### Brief:
Each record below should be output verbatim, without pictures.

(Data entries)
• • • • •
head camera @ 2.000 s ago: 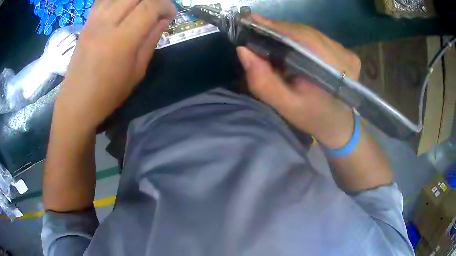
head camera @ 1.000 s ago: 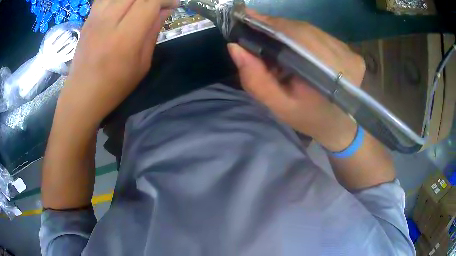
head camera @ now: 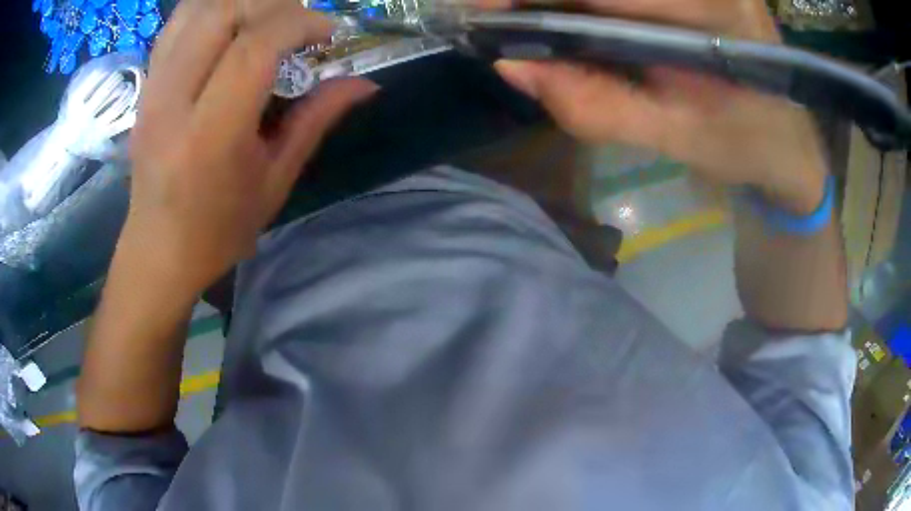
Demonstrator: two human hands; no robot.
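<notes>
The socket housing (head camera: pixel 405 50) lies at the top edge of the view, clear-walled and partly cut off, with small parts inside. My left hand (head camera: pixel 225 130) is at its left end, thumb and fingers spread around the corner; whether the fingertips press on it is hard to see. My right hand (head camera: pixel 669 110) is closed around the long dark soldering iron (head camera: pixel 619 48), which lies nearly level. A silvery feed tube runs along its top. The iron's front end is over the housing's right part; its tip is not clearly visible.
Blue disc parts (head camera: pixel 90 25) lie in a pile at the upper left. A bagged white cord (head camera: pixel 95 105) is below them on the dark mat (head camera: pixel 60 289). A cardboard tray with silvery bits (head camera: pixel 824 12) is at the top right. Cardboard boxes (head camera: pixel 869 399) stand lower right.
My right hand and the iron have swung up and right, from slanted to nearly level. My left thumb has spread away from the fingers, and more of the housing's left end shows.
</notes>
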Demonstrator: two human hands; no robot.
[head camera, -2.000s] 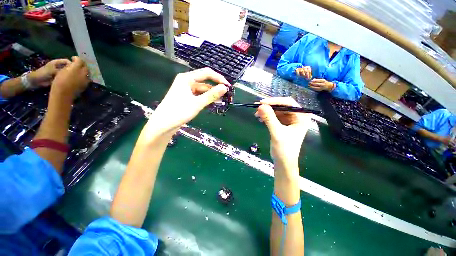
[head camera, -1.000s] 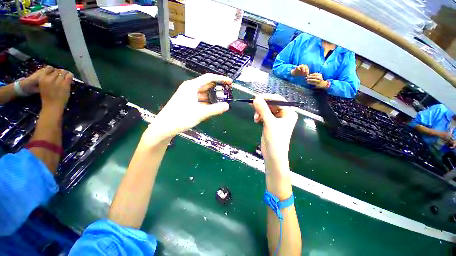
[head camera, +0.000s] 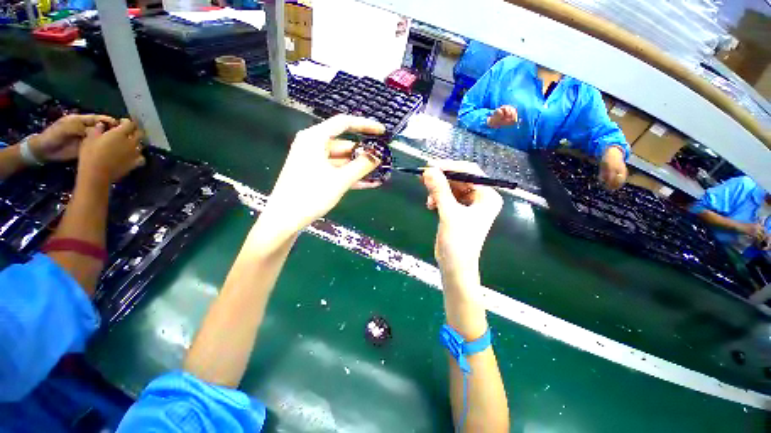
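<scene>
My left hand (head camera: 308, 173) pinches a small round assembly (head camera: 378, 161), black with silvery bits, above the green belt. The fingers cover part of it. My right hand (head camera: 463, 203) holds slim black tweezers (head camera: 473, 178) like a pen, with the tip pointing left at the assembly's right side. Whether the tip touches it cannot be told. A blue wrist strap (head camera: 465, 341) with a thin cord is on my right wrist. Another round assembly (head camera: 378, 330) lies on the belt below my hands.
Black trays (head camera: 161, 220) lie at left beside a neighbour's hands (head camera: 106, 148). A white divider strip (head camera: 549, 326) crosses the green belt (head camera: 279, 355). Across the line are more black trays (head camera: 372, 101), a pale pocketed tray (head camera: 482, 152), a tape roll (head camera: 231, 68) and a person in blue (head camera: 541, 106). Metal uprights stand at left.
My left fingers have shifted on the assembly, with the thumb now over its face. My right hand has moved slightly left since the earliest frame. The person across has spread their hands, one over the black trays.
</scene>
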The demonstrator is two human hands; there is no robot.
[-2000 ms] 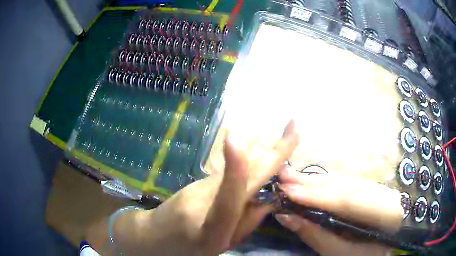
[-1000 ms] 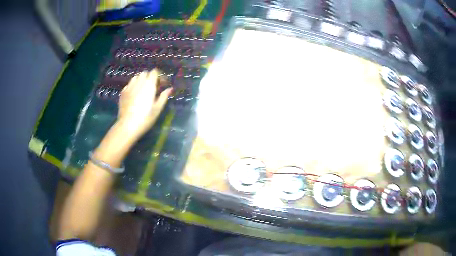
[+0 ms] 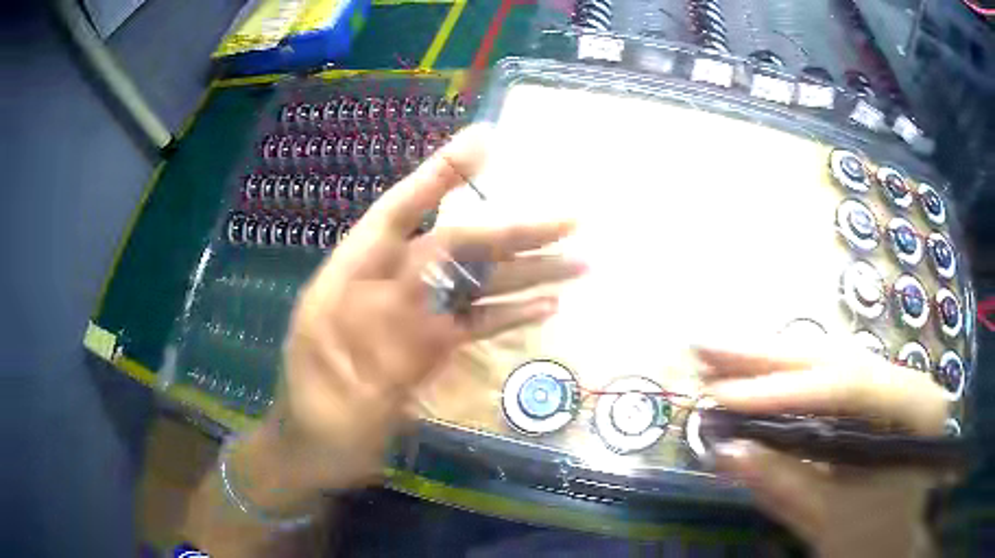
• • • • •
### Exercise response:
head camera @ 2.000 s ago: 
head camera @ 1.000 s ago: 
head camera @ now: 
Demonstrator: two human hands; no robot.
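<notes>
The socket housing (head camera: pixel 405 50) lies at the top edge of the view, clear-walled and partly cut off, with small parts inside. My left hand (head camera: pixel 225 130) is at its left end, thumb and fingers spread around the corner; whether the fingertips press on it is hard to see. My right hand (head camera: pixel 669 110) is closed around the long dark soldering iron (head camera: pixel 619 48), which lies nearly level. A silvery feed tube runs along its top. The iron's front end is over the housing's right part; its tip is not clearly visible.
Blue disc parts (head camera: pixel 90 25) lie in a pile at the upper left. A bagged white cord (head camera: pixel 95 105) is below them on the dark mat (head camera: pixel 60 289). A cardboard tray with silvery bits (head camera: pixel 824 12) is at the top right. Cardboard boxes (head camera: pixel 869 399) stand lower right.
My right hand and the iron have swung up and right, from slanted to nearly level. My left thumb has spread away from the fingers, and more of the housing's left end shows.
</notes>
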Demonstrator: two human hands; no robot.
[head camera, -2.000s] 
[head camera, -1.000s] 
[head camera, +0.000s] 
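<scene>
My left hand (head camera: 308, 173) pinches a small round assembly (head camera: 378, 161), black with silvery bits, above the green belt. The fingers cover part of it. My right hand (head camera: 463, 203) holds slim black tweezers (head camera: 473, 178) like a pen, with the tip pointing left at the assembly's right side. Whether the tip touches it cannot be told. A blue wrist strap (head camera: 465, 341) with a thin cord is on my right wrist. Another round assembly (head camera: 378, 330) lies on the belt below my hands.
Black trays (head camera: 161, 220) lie at left beside a neighbour's hands (head camera: 106, 148). A white divider strip (head camera: 549, 326) crosses the green belt (head camera: 279, 355). Across the line are more black trays (head camera: 372, 101), a pale pocketed tray (head camera: 482, 152), a tape roll (head camera: 231, 68) and a person in blue (head camera: 541, 106). Metal uprights stand at left.
My left fingers have shifted on the assembly, with the thumb now over its face. My right hand has moved slightly left since the earliest frame. The person across has spread their hands, one over the black trays.
</scene>
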The demonstrator is two human hands; there is no robot.
[-2000 ms] 
[-1000 ms] 
[+0 ms] 

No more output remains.